Use a Task Map to Improve Your Team’s Performance
March 4, 2014 Editor 0
If you’ve noticed your team is functioning unevenly and its esprit de corps isn’t what you’d hoped, it’s time for you to ask yourself whether your people are deployed optimally.
Employees’ skills and interests can evolve over time, as can the goals of your group, so misalignment can happen without your noticing it. That person who was hired to do analysis but has blossomed into a first-rate motivator and loves working with groups: Is he still stuck in front of a computer doing analysis? Is the employee who was recruited as a trainer feeling frustrated because she has no opportunity to take advantage of her extraordinary talent for writing?
I’ve found that there’s a powerful way to answer questions like these: Create a task map.
A task map is a visual tool that allows you to see where skills are lacking or duplicated on a team. It can help you assign tasks that will take advantage of each person’s abilities and interests. I’ve seen task maps lead to a boost in productivity and employee satisfaction through what seemed like minor shifts in responsibilities. I’ve also seen them lead to major transformations after leaders discovered they didn’t have the right people for the work at hand.
Helen, the head of Human Resources for an organization with more than 20,000 employees, realized that members of her leadership team had been performing inconsistently: They excelled in some aspects of their jobs while coming up short in others. Customer complaints were on the rise, and she noticed collaboration fading and competition mounting.
The first thing she did was assess leadership team members’ skills by looking at their past accomplishments and the results of 360-degree assessments. Next, she listed their primary, secondary, and tertiary abilities on a whiteboard. This allowed her to see redundancies and gaps that had arisen over time. For example, four directors were strong in analysis but only one had well-developed project-management skills. And although the group was responsible for educating thousands of employees each year, there were only two people with a talent for training and teaching.
Helen then created a list of the HR department’s divisions and the tasks required for each one. She began drawing color-coded lines from team members’ talents to the tasks for which those talents were suited. The result looked like a jumble of Pick-Up Sticks—it got so messy she didn’t even complete the exercise.
She saw immediately that some directors’ skills were not well aligned with their current responsibilities. For example, Alex and Chris were better suited to each others’ positions. While both had experience as human resources generalists, Alex’s primary talents for writing and attention to detail were ideally suited for Chris’s work managing benefits and evaluating pay practices. Chris, meanwhile, was the only director with strong motivation skills and a customer-service orientation.
The need for a shift in responsibilities couldn’t have been more obvious. The extroverted Chris readily agreed to switch positions with Alex, because managing people played to his strengths and he found it much more enjoyable than managing contracts.
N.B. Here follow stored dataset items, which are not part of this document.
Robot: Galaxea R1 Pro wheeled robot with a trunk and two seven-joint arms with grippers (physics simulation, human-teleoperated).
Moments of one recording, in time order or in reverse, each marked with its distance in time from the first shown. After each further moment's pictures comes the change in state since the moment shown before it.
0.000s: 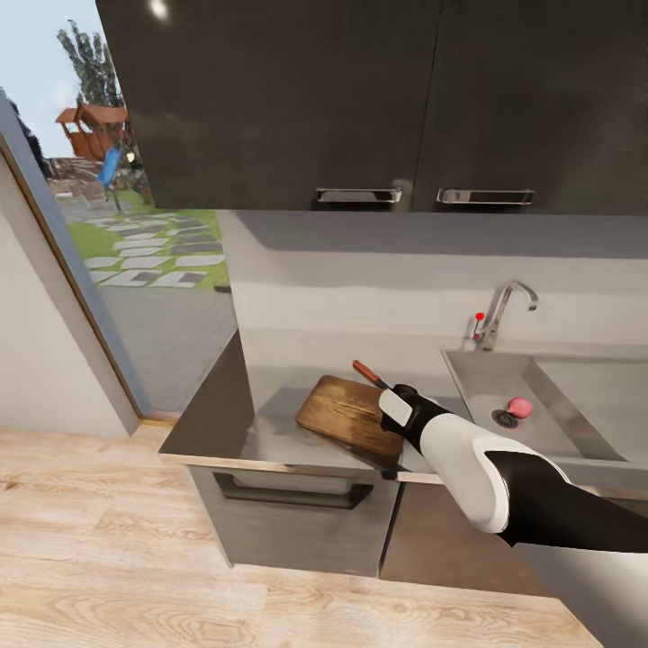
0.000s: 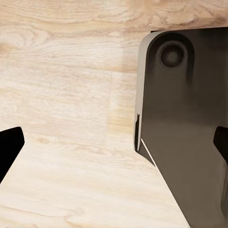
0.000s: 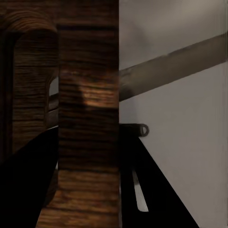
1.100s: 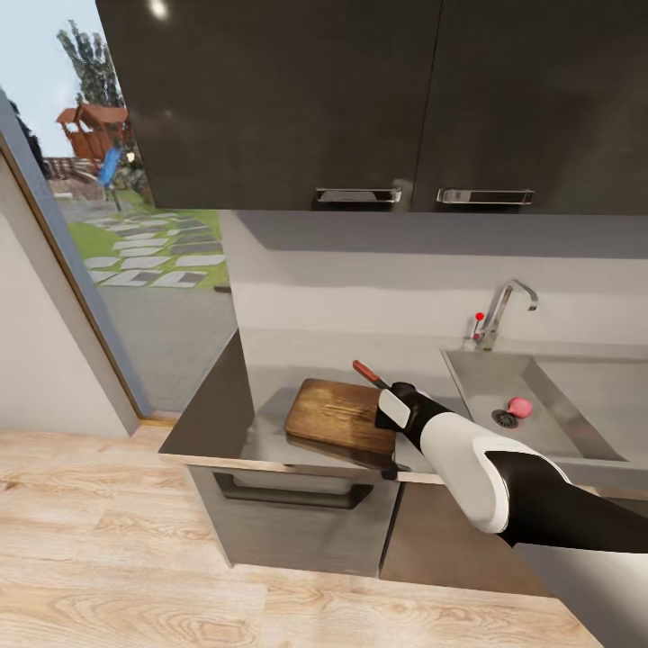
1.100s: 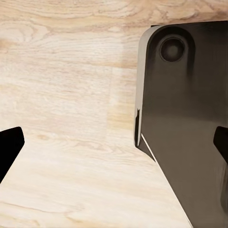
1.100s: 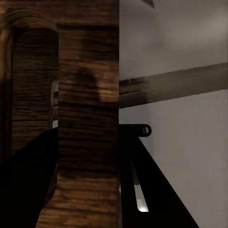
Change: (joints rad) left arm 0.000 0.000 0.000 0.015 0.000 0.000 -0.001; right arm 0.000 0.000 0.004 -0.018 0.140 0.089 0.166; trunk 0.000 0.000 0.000
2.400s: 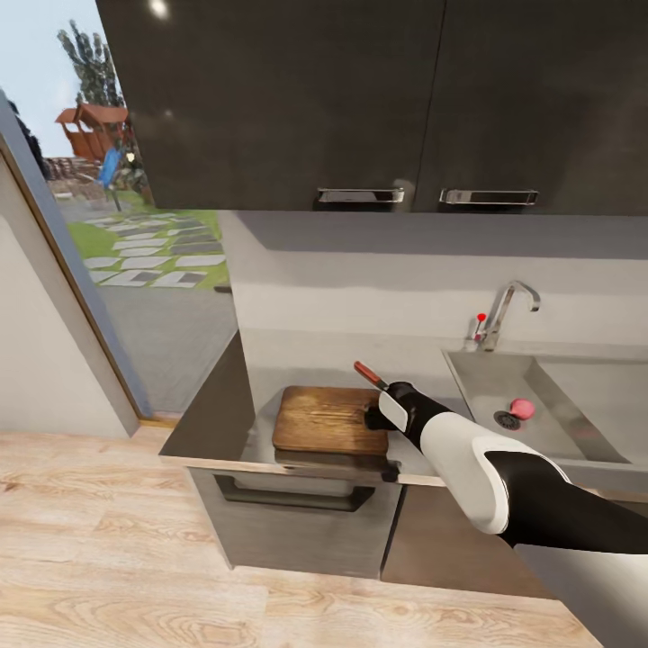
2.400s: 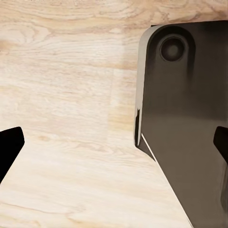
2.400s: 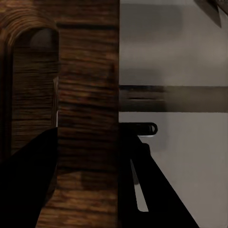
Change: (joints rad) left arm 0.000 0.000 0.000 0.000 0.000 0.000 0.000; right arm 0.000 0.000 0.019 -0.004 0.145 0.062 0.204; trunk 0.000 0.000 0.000
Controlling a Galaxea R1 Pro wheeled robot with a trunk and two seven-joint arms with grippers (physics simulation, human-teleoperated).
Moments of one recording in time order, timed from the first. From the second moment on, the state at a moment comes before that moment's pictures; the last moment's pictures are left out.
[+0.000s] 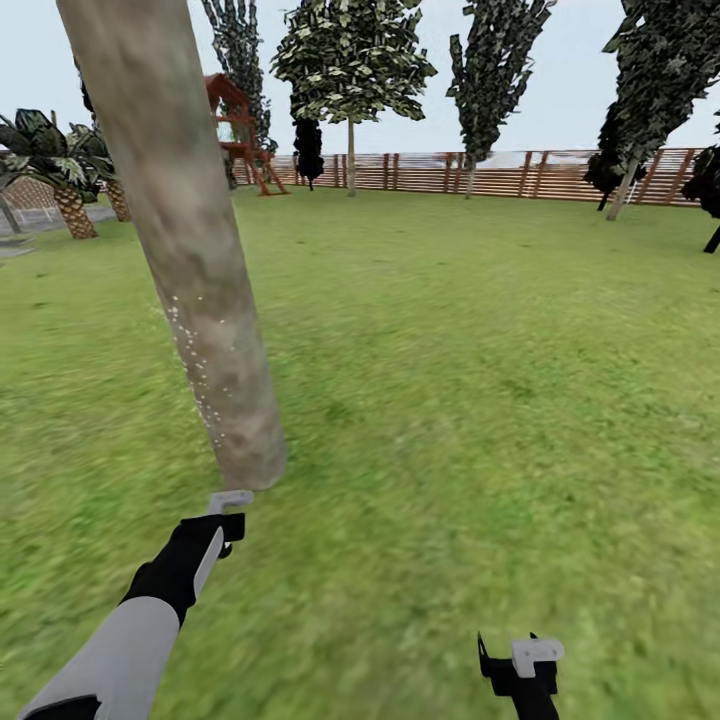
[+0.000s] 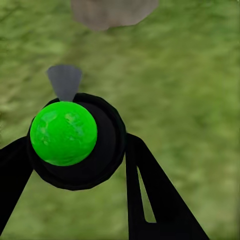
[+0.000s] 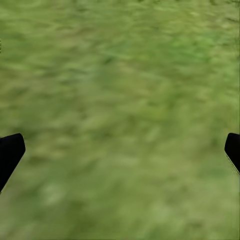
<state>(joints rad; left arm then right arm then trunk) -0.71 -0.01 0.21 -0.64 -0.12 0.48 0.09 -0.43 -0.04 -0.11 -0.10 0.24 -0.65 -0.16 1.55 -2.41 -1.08</state>
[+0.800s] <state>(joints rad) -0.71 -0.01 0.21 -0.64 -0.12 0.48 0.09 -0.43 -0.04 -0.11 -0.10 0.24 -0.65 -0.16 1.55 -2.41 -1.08</state>
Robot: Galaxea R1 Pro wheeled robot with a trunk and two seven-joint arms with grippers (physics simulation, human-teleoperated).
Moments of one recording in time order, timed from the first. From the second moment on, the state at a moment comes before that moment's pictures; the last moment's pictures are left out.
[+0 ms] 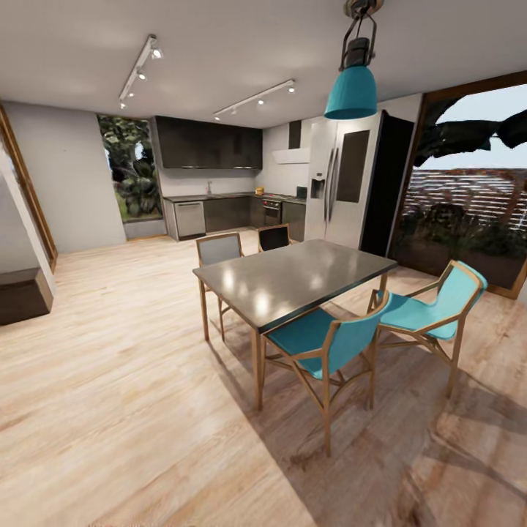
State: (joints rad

Dealing with employees and clients had been draining for Alex, who found real satisfaction in performing detailed analyses and administering contracts.
The task map, even in its incomplete form, also revealed other imbalances that were not so readily solved, so Helen convened her team for a daylong meeting to redistribute the workload. Rather than make changes unilaterally, she gave everyone a say—a smart move, because the discussion led to a better all-around understanding of people’s skills and interests and engendered loyalty and goodwill.
The meeting led to a number of changes. For example, the team realized that HR’s increasing workload required the creation of two positions to handle logistics and program management. These new people would, in turn, free the directors to make better use of their own expertise.
After that pivotal session, Helen provided tools and training so that team members could succeed in their roles. The leadership team continued to meet regularly to make sure all members had ample opportunities to use their talents fully and to take on projects they enjoyed. (They also rotated responsibility for finding a fun activity for these quarterly sessions—their last meeting ended with a pool tournament.)
I checked in with Helen a year later. She reported improved performance and increased job satisfaction on the part of most of her directors. One person had left, which gave her an opportunity to fill a customer-service skills gap that had been identified in the initial task-mapping exercise. She created a second task map to visualize the changes. Not only had Helen better deployed her staff, the group had identified synergies across divisions and created opportunities for collaboration among directors. Afterward, several department heads, her key customers, told her they had noticed an improvement in the level of service her team provided.
Helen’s critical move in all this was focusing on deployment. She saw the daily harm that comes from allowing people’s abilities and responsibilities to become misaligned. She realized that people are happier and more productive if they have regular opportunities to use their skills and pursue their interests.
You may be surprised at the productivity and morale boost you can get from giving people some control over their work lives. Ensuring good alignment of skills and tasks creates an environment that encourages passion, productivity, and enjoyment, leading to sustained high performance and reduced turnover.